Nordrhein-Westfalen erlebt einen Herbst der Autobahn-Baustellen. Im September: zeitweise Vollsperrung bei Dortmund. Im Oktober: Der Ruhrschnellweg wird bei Bochum übers Wochenende „geschlossen“. In den Herbstferien: An 32 Stellen bringen Bauarbeiten Engpässe – von Aachen bis zur A45 bei Schwerte. Und nächstes Jahr wird die Berliner Brücke in Duisburg zum großen Nadelöhr. Elf Teilbrücken der A59 über Ruhr und Häfen sind in vier Monaten notzusanieren.
Gesperrte Brücken, Schlaglöcher, Staus: Der regionalen Wirtschaft platzt jetzt der Kragen. In Dortmund präsentierten die Industrie- und Handelskammern gestern eine Rechnung, nach der das Land seit zwei Jahrzehnten beim Geldsegen für Verkehrsprojekte außen vor gelassen wurde. IHK-Verkehrsexperte Joachim Brendel: „Von vorgesehenen Straßenbauprojekten des Bundesverkehrswegeplans zwischen 2001 und 2010 wurden in der Region Stuttgart 72 Prozent, in Berlin 66 Prozent, in Leipzig/Dresden 38 Prozent verwirklicht. In der Metropole Ruhr waren es gerade 25 Prozent“. Und pro Kopf der Bevölkerung werden in Thüringen 134 Euro im Jahr in den Fernstraßenbau investiert, in Sachsen-Anhalt 37 Euro und in Baden-Württemberg 34,5 Euro.
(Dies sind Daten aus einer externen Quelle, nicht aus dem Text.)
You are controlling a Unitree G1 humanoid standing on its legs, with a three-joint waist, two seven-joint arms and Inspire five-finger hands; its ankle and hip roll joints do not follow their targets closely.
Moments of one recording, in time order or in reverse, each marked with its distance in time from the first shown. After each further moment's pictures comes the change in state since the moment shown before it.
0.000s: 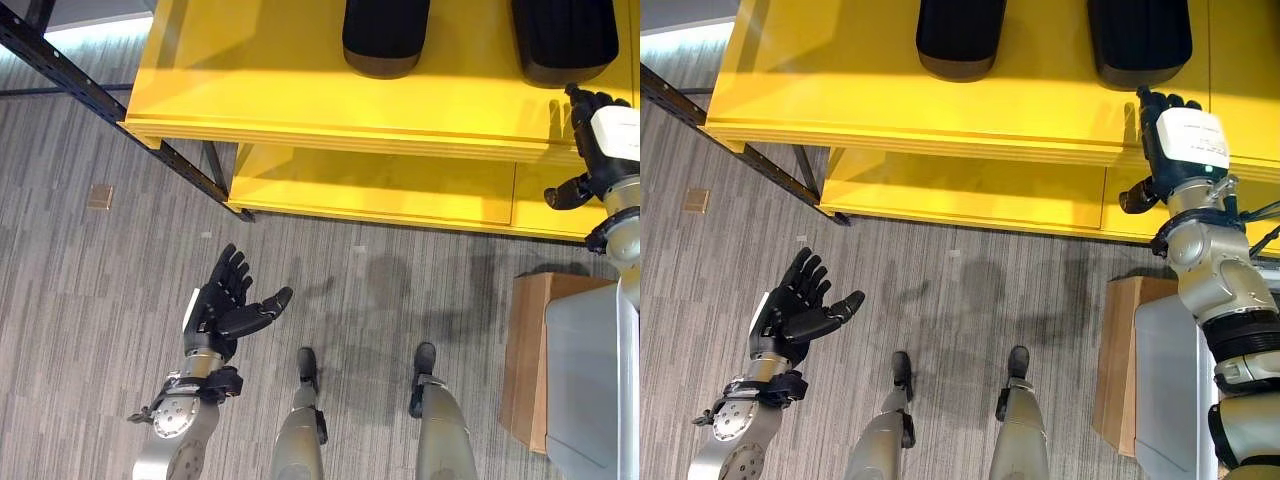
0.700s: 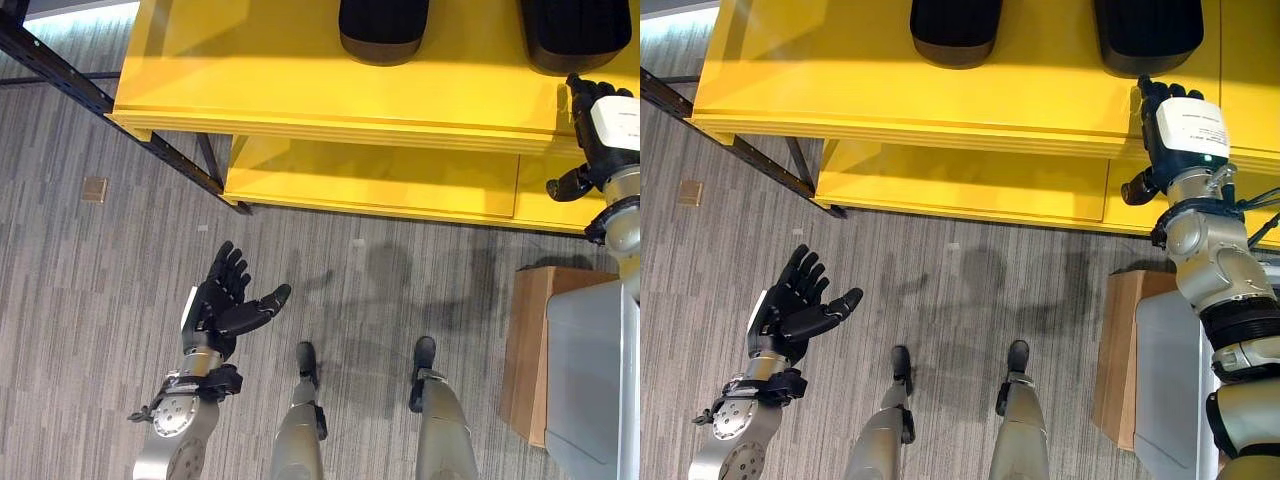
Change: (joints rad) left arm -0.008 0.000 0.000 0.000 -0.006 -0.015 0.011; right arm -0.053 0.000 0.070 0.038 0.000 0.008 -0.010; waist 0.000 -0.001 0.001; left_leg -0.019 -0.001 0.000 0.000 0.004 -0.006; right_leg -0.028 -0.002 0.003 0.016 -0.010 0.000
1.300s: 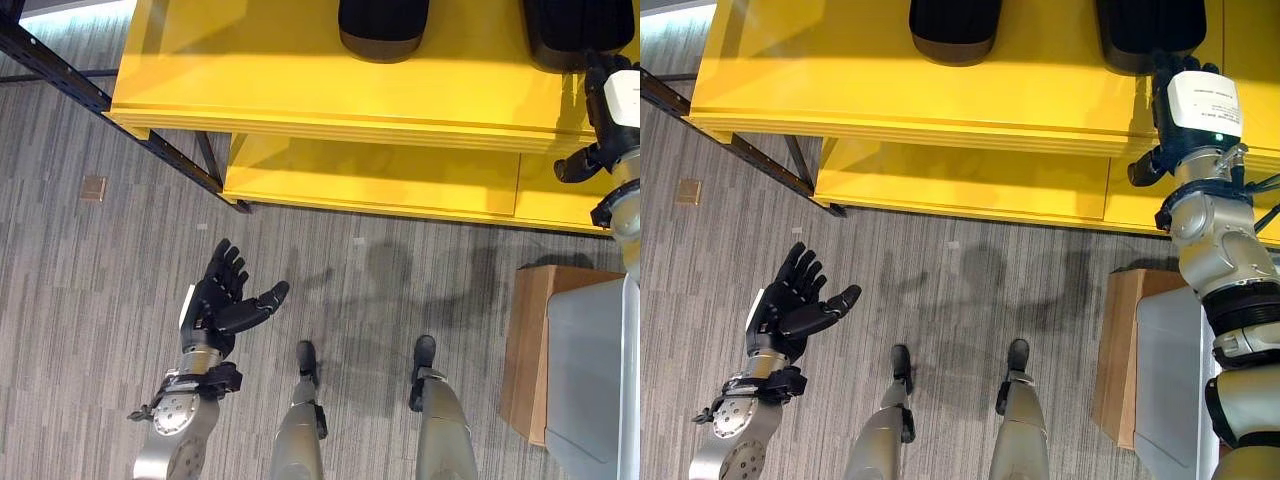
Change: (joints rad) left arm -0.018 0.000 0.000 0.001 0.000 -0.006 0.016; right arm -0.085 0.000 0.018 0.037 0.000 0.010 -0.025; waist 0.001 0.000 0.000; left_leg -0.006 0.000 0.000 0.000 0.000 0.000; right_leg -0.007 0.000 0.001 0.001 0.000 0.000
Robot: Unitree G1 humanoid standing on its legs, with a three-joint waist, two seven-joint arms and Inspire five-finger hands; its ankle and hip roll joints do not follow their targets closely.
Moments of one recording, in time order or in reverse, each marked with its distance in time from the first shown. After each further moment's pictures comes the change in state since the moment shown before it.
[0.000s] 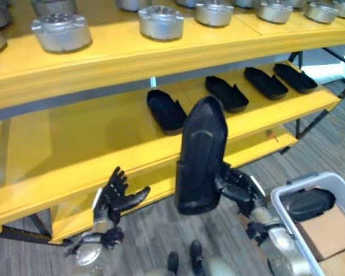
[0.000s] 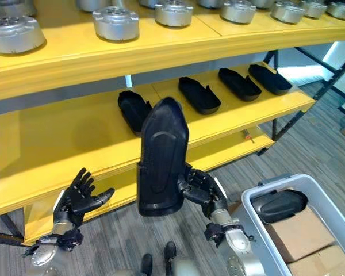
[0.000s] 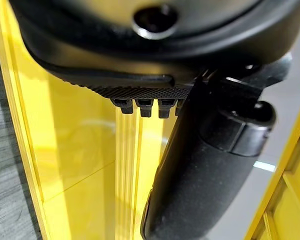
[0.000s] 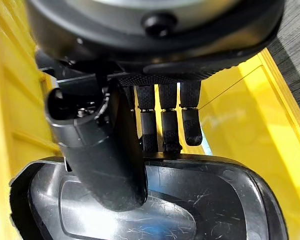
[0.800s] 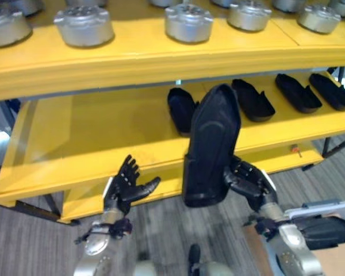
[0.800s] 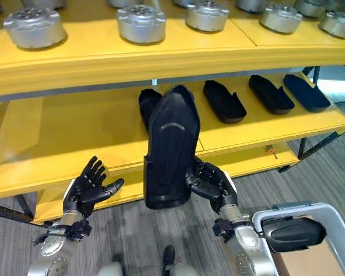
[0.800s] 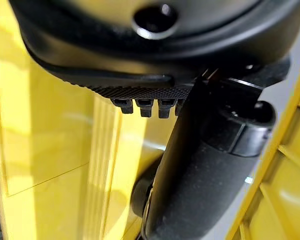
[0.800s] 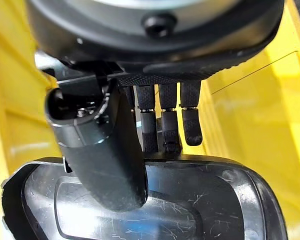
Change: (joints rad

In Nordrhein-Westfalen kommen gerade 20 Euro an.
Dabei liegen im bevölkerungsreichsten Bundesland auch die wirtschaftlichsten Strecken. Darunter ist die mit dem höchsten Kosten/Nutzen-Faktor bundesweit: Das A445-Projekt von Werl nach Hamm. Aber hier tut sich seit 30 Jahren nichts.
Woran das Gefälle liegt? Brendel ahnt einen Grund: „Im wichtigen Bundestags-Verkehrsausschuss sitzen vor allem Abgeordnete aus Bayern, Baden-Württemberg und den Küstenländern“ – und die bedächten notfalls zuerst die eigene Region.
Eine Kammer-Umfrage unter 3000 Unternehmen in NRW hat ergeben: 94 Prozent der Wirtschaftsbetriebe an Rhein und Ruhr fordern mehr Investitionen ins Verkehrsnetz. 88 Prozent halten auch Aus- und Neubau für nötig.
Die NRW-Wirtschaft hat eine Liste von dringenden Projekten in der Schublade: Bei der Bahn sind es der Anschluss zwischen dem Seehafen Antwerpen und dem Revier, der Ausbau der Ruhr-Sieg-Strecke durchs Sauerland und mehr Gleise zwischen Dortmund und Hamm.
Noch länger ist die Autobahn-Wunschliste. Der B1-Tunnel in Dortmund gehört dazu, die sechsstreifigen Ausbauten von A40 zwischen Kaiserberg und Essen, A42 zwischen Herne und Bottrop-Süd, der A43 zwischen Recklinghausen und Bochum, der A45 Dortmund-Hagen, der A57 zwischen Kamp-Lintfort und Meerbusch und der A59 in Duisburg.
Nachholbedarf ist da. Wer das bezahlt? Bei den Koalitionsberatungen in Berlin ist die Verkehrsfinanzierung ein ganz wunder Punkt. In den nächsten 15 Jahren sind jährlich 7,5 Milliarden Euro zusätzlich nötig, um bundesweit Modernisierungslücken im Verkehrsnetz zu schließen.
NRW drängt deshalb auf eine Ausweitung der Lkw-Maut auf alle Straßen. Bayern fordert die Pkw-Maut für Ausländer. Schleswig-Holstein und Sachsen-Anhalt sind für die Verlängerung des Solidaritätszuschlags über 2019 hinaus. Von 14 Milliarden Euro, die er jährlich der Staatskasse spült, sollen vier Milliarden ins Bahn- und Straßennetz fließen.